Tampoco él contestó de una manera directa. Lanzó al suelo los restos de su cigarrillo y musitó:
—Pude escapar de la celda, dejar sin sentido a un guardián, sacarlo del Precinto por una ventana y amenazarle de muerte si no hablaba claro. Sabía que me la jugaba, pero también se la estaban jugando ellos. Más tarde a todos nos convendría no remover la basura que íbamos dejando atrás. El caso fue que el agente se arrugó y me contó lo que sabía. No era demasiado, pero sí lo suficiente para atar cabos. La señal que tú habías dejado en el atlas en casa de Fred Seymour acabó de aclarármelo todo. Un excelente amigo mío, capitán de un ala de caza, me trajo hasta aquí en un reactor. De modo que en este caso sé al menos lo que significaba el buque japonés, lo que significa esta ciudad y para qué habían llegado todos aquellos muertos.
—¿Pero… y aquel cocinero indonesio…, y la cabeza puesta a hervir…, y…, y…?
—Ya te dije que ése era un asunto marginal. Serno tenía miedo de que le delataras y por eso intentó matarte. La carne humana se la preparaba para él solo. Y quién sabe si también pensaba facilitar algunas libras de la más elegida a su hermanito, el del restaurante de Manhattan, sólo para «especialistas». Si intentó matarte fue por miedo, repito, pero él estaba al margen del asunto principal, aunque al hacer inevitable el incendio del Kosi-Maru, se ligó a él irremediablemente.
—¿Pero… y lo de tío Fred? ¿Y lo otro?
—Verás… Empezaré por explicarte lo de Jim Larsen y esa mujer llamada Irene Krabb.
—Explícamelo si…, si puedes.
—Claro que puedo. En el fondo, el asunto empezó con una cosa muy sencilla: la pasión de una mujer. Irene Krabb, una hembra ya madura y llena de sensualidad, se enamoró de Jim Larsen, el socio del hombre a quien servía. Se enamoró de tal modo que hubiera llegado a matarle si él la llega a abandonar. Su obsesión era encerrarlo y tenerlo para ella sola. Mantenerlo, incluso, con tal de poder disponer de sus caricias cuando quisiera. Curiosamente, en eso estuvieron de acuerdo los dos.
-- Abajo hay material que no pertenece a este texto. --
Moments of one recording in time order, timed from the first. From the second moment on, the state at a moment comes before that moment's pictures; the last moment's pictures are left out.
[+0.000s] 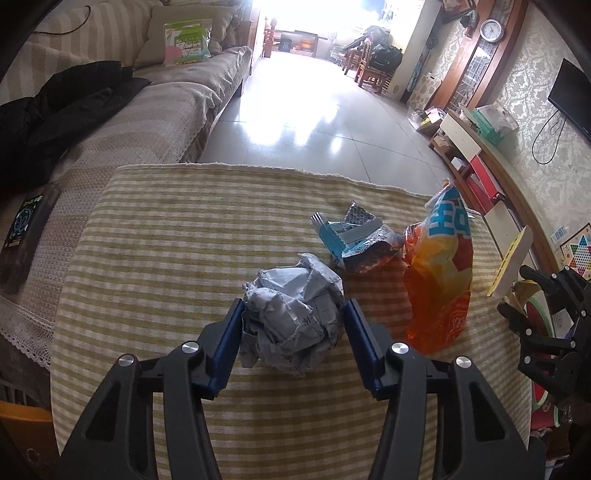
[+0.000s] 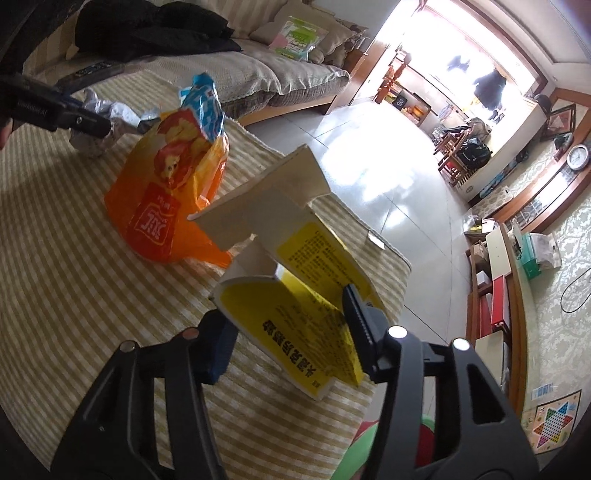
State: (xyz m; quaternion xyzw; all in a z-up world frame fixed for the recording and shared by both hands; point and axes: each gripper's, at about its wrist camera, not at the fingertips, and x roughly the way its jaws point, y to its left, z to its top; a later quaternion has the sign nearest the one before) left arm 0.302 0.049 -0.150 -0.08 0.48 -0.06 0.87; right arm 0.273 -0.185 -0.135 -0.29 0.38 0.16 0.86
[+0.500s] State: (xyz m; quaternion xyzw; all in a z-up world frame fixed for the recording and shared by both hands) left arm 0.255 0.056 -0.126 -0.09 0.45 -0.05 0.89; right arm 0.217 -0.193 -0.087 -0.17 0.36 0.18 0.90
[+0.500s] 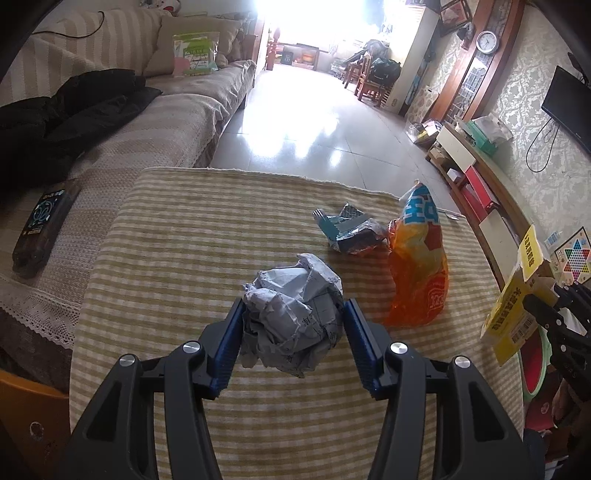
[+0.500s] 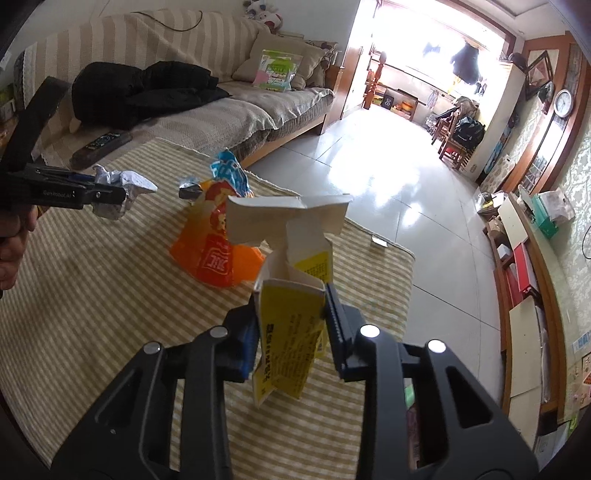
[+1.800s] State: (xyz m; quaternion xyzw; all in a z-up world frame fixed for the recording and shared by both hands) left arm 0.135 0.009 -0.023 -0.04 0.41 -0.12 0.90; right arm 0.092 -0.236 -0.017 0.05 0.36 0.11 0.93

A Jim también le interesaba «desaparecer».
—¿Por qué razón?
—Él era un notable químico, pese a su juventud. Había hecho trabajos de química nuclear. Conocía a eminentes especialistas y hurgaba en sus secretos.
—Comprendo. Sigue.
Llegó a descubrir así que iba a ensayarse un arma nueva con un punto de fisión nuclear distinto, y que uno de los ensayos constituiría en la destrucción de una ciudad artificial, mejor dicho, de la calle de una ciudad, que, eso sí, sería exacta copia de otra que existiera realmente a fin de que el ensayo se hiciera en condiciones lo más naturales posibles. Como el secreto de esa arma está en la concentración de calor, pero sin apenas radiactividad, se tenían que estudiar los efectos en numerosos cuerpos humanos. Para eso hacían falta los muertos.
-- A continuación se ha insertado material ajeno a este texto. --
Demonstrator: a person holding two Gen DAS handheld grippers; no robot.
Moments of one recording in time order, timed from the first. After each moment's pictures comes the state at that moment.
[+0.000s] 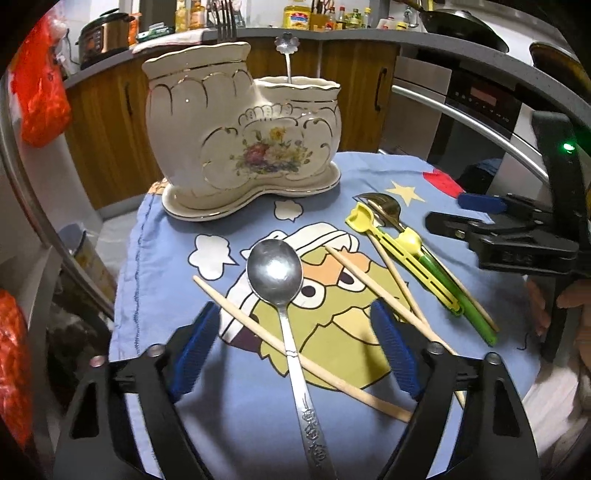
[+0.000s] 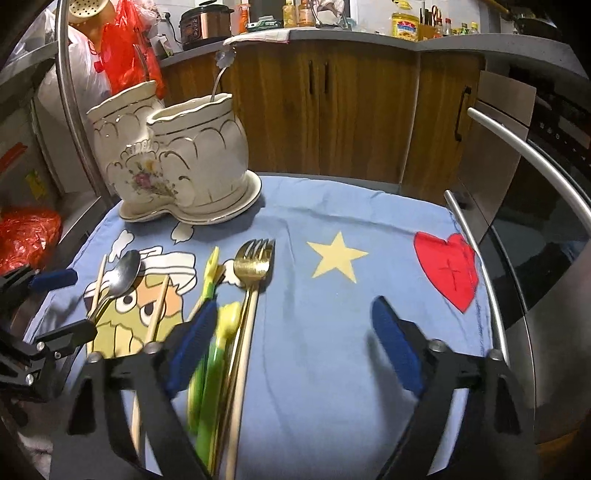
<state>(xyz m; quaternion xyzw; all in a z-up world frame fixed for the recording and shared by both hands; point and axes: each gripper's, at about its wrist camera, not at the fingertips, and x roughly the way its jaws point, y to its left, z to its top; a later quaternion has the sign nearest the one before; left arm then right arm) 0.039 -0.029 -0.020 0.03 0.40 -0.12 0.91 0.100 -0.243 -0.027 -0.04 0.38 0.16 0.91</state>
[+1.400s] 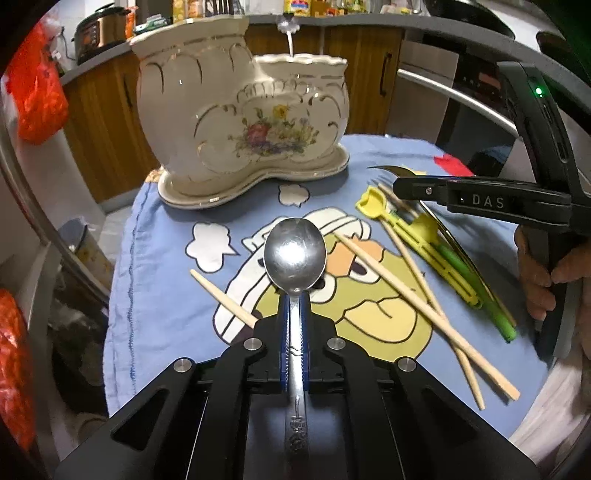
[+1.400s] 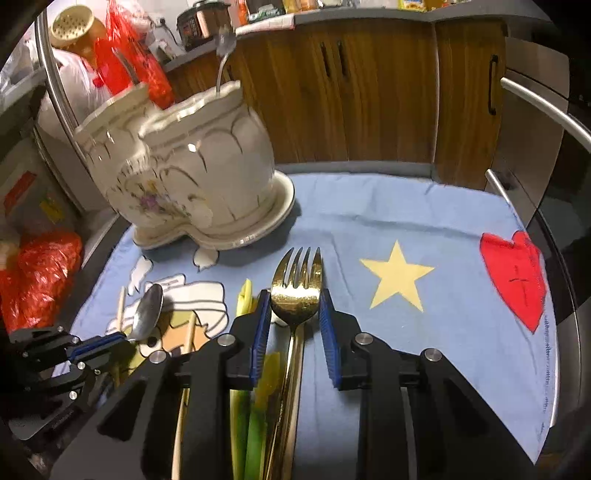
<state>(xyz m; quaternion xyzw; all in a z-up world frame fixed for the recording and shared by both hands) 0.048 -0.032 -0.030 0.04 0.41 -0.11 0.90 0.137 -0.226 -0.033 0.03 0.40 0.21 0.89</state>
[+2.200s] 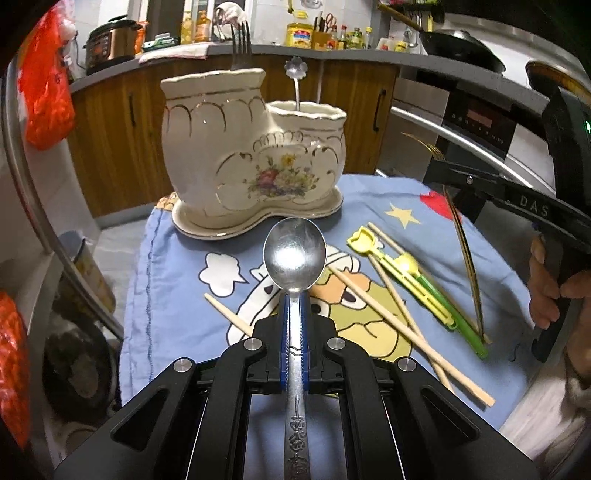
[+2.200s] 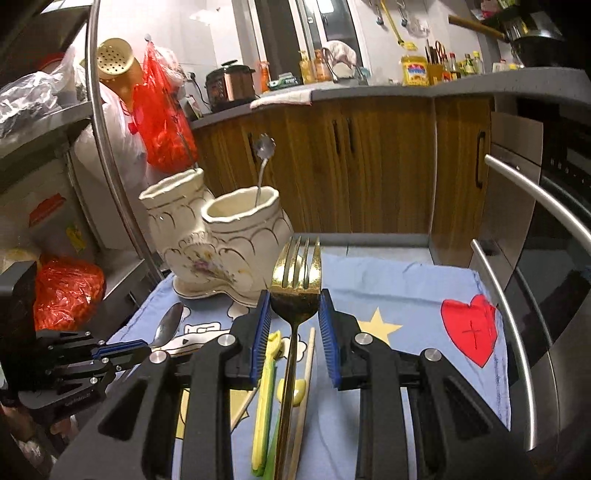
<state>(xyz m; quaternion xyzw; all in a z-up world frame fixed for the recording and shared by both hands) 0.032 -0.017 -0.009 0.01 0.36 -0.13 0.92 0.086 -0.242 0.021 0.03 0.27 0.23 0.93</state>
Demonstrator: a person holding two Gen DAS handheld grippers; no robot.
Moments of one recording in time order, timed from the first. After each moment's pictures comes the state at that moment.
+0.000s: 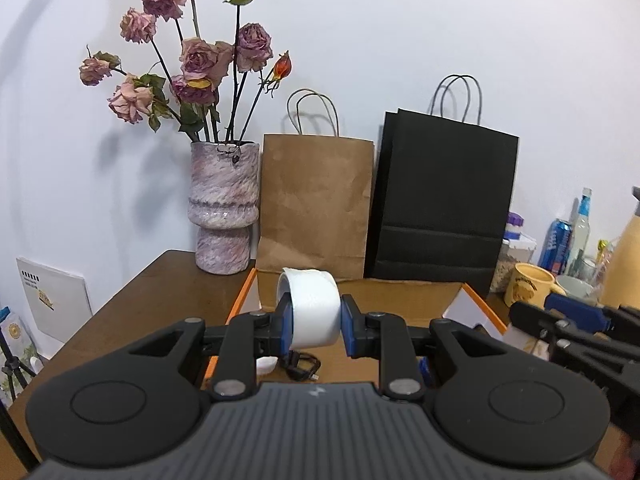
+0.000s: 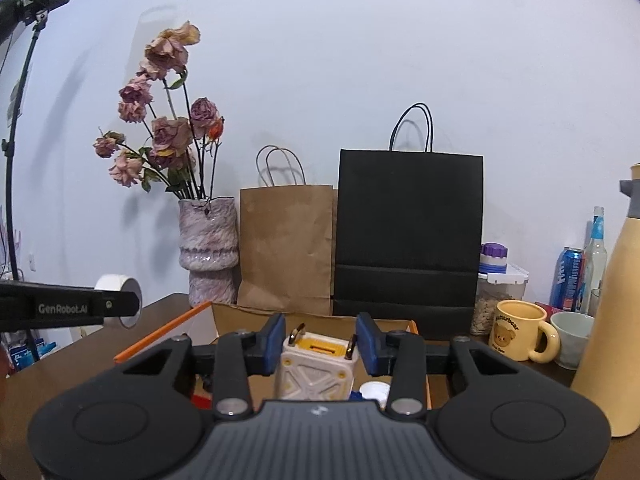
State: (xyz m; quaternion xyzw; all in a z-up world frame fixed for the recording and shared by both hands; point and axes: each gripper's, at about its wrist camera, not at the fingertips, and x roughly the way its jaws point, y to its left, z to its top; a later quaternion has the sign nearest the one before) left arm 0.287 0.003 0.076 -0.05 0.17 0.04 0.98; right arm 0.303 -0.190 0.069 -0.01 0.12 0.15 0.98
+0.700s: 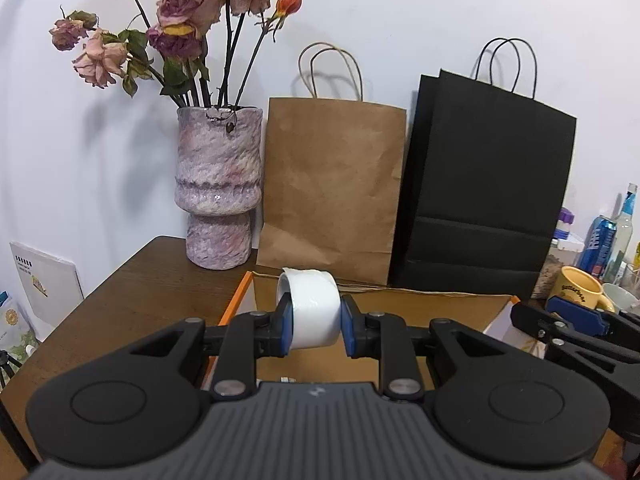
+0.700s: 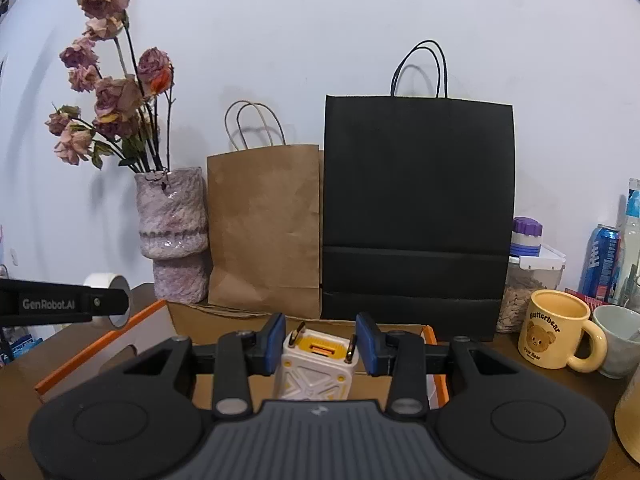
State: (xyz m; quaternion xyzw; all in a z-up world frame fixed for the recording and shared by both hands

Y Key dejó entonces de mirar a la muchacha. Su expresión era quieta, nostálgica. Parecía despedirse de todo lo que le rodeaba en aquel pedazo de desierto, bajo la luz de las estrellas.
Mara hundió la cabeza.
Una calle de una ciudad…
Un arma nueva…
Unos muertos…
Una explosión nuclear…
¡Y ellos dos allí! ¡Ellos solos! ¡Ellos condenados a la más irremediable de las muertes!
De su garganta escapó un gemido.
Sus ojos desencajados miraron al vacío.
Ahora comprendía por qué Key no había querido hablarle al principio de la verdadera situación. No quería asustarla. Esperaba que la explosión se produjese y Mara se desintegrara sin sentirlo, sin darse cuenta. Al fin y al cabo, era un medio dulce de morir. Morir los dos juntos sin que ella sufriera, sin que lo supiese tan sólo… Ésa había sido la razón de su silencio.
Su voz fue apenas audible. Susurró dulcemente:
—Era lo único que podía hacer por ti, Mara, la mujer a la que he amado siempre. Evitar que sufrieras al morir, ya que no tenemos posibilidad de escapar de aquí. Decirte que te quiero, unos segundos antes de que nuestros cuerpos se conviertan en cenizas.
Y aplastó los restos del cigarrillo.
Ni eso quedaría de ellos.
Ni una miserable brasita después de que la luz más brillante que mil soles «estallase en aquel rincón del Desierto Salado.